* US-European transatlantic drift
U.S. President Donald Trump's Davos address was highly critical of Europe, but he said the US would not use force to take Greenland from fellow-NATO ally Denmark. In that sense, US-Europe tensions cooled slightly, and an agreement on Greenland appears to have been reached.
But the US-European alliance is at its lowest ebb in 80 years. In Davos, ECB President Christine Lagarde walked out of a dinner during a speech by U.S. Commerce Secretary Howard Lutnick and U.S. Treasury Secretary Scott Bessent called Denmark "irrelevant". As Canada's Mark Carney noted in reference to the world at large, "We are in the midst of a rupture."
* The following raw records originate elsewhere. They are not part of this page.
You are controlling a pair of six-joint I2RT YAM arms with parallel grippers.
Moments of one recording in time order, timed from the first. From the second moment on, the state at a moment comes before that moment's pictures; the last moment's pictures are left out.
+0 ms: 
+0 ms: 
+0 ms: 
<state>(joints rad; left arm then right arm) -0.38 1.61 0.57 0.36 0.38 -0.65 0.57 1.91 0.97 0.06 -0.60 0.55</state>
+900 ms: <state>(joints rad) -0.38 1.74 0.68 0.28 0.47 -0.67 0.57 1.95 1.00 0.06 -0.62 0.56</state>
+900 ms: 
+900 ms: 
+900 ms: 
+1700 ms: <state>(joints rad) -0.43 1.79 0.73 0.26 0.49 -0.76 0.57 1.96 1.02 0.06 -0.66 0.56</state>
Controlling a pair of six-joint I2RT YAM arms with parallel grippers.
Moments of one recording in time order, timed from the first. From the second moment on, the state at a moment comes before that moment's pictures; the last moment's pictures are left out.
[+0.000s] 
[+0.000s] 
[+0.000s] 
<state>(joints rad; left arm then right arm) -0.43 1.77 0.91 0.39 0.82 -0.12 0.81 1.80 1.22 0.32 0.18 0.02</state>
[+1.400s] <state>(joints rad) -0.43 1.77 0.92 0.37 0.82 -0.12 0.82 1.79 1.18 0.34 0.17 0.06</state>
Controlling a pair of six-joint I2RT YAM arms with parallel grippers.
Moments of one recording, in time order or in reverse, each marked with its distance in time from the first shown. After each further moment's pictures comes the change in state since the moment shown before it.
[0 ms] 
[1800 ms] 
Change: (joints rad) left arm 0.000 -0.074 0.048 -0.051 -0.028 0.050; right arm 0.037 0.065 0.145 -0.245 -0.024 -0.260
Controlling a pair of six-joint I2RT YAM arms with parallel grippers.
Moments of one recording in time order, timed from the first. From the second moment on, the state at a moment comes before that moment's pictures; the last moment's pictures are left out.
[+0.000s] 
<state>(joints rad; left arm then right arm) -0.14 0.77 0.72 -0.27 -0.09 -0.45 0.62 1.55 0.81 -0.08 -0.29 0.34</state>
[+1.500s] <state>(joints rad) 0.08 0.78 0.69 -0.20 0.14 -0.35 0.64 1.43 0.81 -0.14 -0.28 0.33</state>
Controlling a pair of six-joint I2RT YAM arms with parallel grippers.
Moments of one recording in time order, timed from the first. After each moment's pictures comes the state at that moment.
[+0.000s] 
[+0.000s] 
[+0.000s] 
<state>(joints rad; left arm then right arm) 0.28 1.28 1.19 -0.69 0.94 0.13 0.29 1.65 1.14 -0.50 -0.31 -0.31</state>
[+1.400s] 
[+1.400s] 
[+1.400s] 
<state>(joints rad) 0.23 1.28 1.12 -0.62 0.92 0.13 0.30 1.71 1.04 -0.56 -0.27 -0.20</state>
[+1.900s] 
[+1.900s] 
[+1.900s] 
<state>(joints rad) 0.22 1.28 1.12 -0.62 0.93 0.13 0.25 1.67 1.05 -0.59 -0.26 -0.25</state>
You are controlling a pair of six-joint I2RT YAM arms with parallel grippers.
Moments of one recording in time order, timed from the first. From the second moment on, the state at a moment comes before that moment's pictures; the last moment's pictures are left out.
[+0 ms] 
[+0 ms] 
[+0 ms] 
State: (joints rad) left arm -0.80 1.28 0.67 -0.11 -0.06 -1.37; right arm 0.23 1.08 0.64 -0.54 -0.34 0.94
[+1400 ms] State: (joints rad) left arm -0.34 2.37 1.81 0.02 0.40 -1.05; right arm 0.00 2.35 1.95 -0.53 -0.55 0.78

* Trump Fed firing hopes in the balance
The likelihood of President Trump firing Fed Governor Lisa Cook seems to be diminishing, after U.S. Supreme Court justices on Wednesday signaled their skepticism that Cook should be dismissed while her legal challenge to mortgage fraud allegations play out.
This is one of two fronts that have opened up in what many say is a battle over the central bank's independence, the other being the Trump administration's indictment of Fed Chair Jerome Powell. Long-term interest rates and risk premia could fall if the courts rule against Trump.
* Wall St tries to rein in Trump
It's not just European leaders, NATO officials and Mark Carney expressing varying degrees of exasperation with President Trump in Davos. Wall Street executives are too.
JP Morgan Chase CEO Jamie Dimon said Trump's proposal to cap credit card interest rates would be an "economic disaster". Other executives are also skeptical of Trump's interventionist measures aimed at tackling the affordability crisis, and are in talks with the White House to try and soften the rough edges.